Manado, 28 Oktober 2025 – Suasana peringatan Sumpah Pemuda di lingkungan IAIN Manado berlangsung berbeda dan semarak. Tepat pada Selasa, 28 Oktober 2025, mahasiswa menggelar serangkaian aksi kreatif sebagai bagian dari kampanye dan sosialisasi sadar menggunakan Bahasa Indonesia.
Kegiatan ini merupakan aktualisasi dari mata kuliah Bahasa Indonesia yang diampu oleh Dr. Abdul Rahman, S.Pd, M.Pd. Uniknya, proyek akademik ini melibatkan kolaborasi mahasiswa dari berbagai program studi di lingkungan IAIN Manado, yaitu Prodi Ilmu Al-Qur’an dan Tafsir (IAT), Sejarah Peradaban Islam (SPI), Hukum Keluarga (AS-B), dan Hukum Ekonomi Syariah (HES).
Para mahasiswa menampilkan beragam pertunjukan, mulai dari teatrikal, deklamasi puisi, hingga fragmentasi kampanye yang mempromosikan upacara peringatan Sumpah Pemuda.
Mahasiswa Prodi IAT Semester 1 mengambil peran penting dalam kegiatan ini. Mereka secara khusus memproduksi dan menampilkan pagelaran teater serta pembacaan puisi yang sarat makna kebangsaan. Seluruh rangkaian penampilan mereka juga didokumentasikan dalam bentuk video sebagai portofolio karya.

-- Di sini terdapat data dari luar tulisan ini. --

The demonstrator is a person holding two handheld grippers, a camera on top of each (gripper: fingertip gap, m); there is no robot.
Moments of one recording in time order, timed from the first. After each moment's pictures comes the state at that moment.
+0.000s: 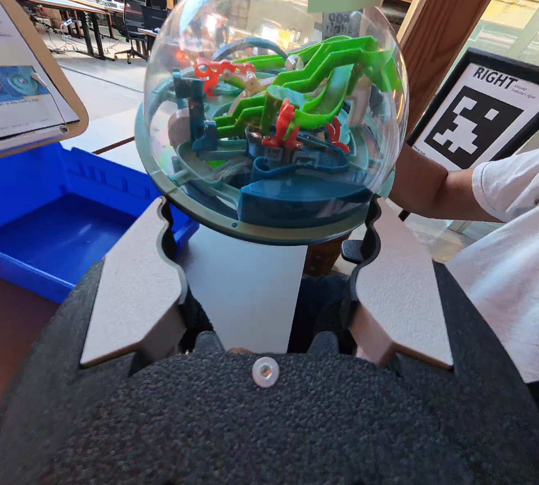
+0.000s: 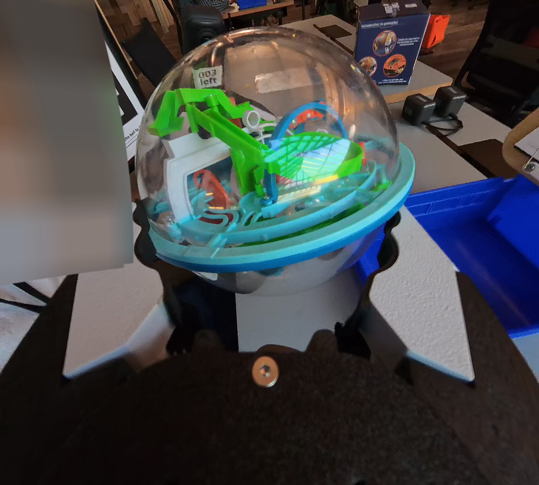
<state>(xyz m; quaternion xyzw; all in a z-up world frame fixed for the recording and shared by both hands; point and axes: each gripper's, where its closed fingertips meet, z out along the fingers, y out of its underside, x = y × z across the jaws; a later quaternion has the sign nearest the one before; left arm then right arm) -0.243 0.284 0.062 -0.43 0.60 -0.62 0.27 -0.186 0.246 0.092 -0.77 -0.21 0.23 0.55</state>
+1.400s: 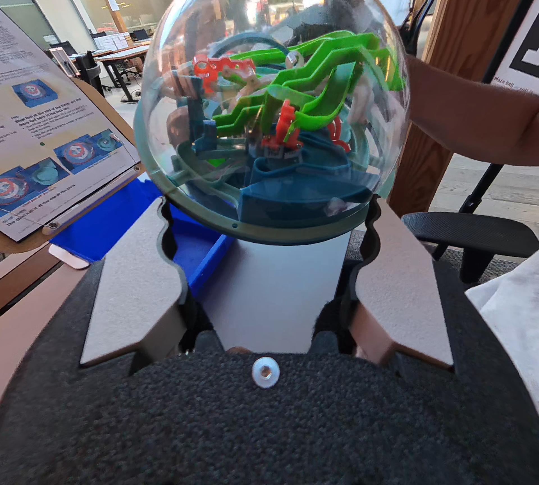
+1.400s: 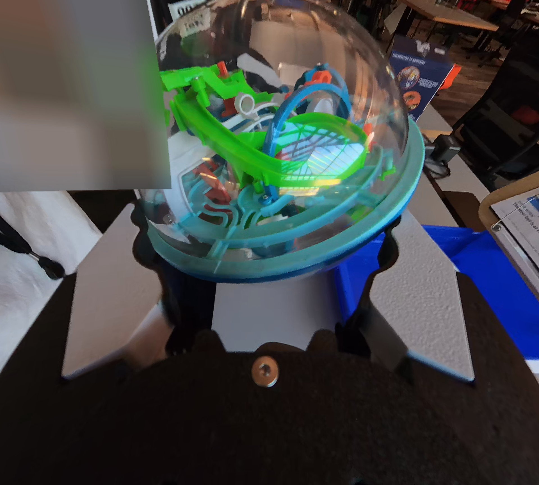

Dekan FUAD, Dr. Sahari, M.Pd.I, memberikan apresiasi tinggi atas inisiatif yang digagas dari proses perkuliahan ini. “Saya sangat mengapresiasi kreativitas mahasiswa IAT Semester 1 yang luar biasa. Peringatan Sumpah Pemuda ini bukan only seremonial, tapi diisi dengan aksi nyata. Kemampuan berbahasa Indonesia yang baik, yang diekspresikan lewat seni seperti teater dan puisi, adalah cerminan intelektual dan rasa nasionalisme mahasiswa kita,” ujar Dr. Sahari.
Dukungan serupa datang dari Ketua Prodi IAT, Yuliana Jamaluddin, M.Ag. Beliau mengungkapkan kebanggaannya terhadap partisipasi aktif mahasiswa baru IAT. “Ini sangat membanggakan. Mahasiswa IAT Semester 1, yang notabene masih baru, sudah berani unjuk gigi dan berkolaborasi lintas prodi. Ini membuktikan bahwa mahasiswa kami tidak hanya akan mumpuni di bidang Al-Qur’an dan Tafsir, tetapi juga memiliki soft skill dan kreativitas yang sangat baik,” tutur Yuliana.
Kegiatan yang diinisiasi oleh dosen dan mahasiswa ini berhasil mengubah pembelajaran di kelas menjadi aksi nyata yang berdampak, sekaligus menanamkan nilai-nilai kebangsaan dan kecintaan terhadap Bahasa Indonesia.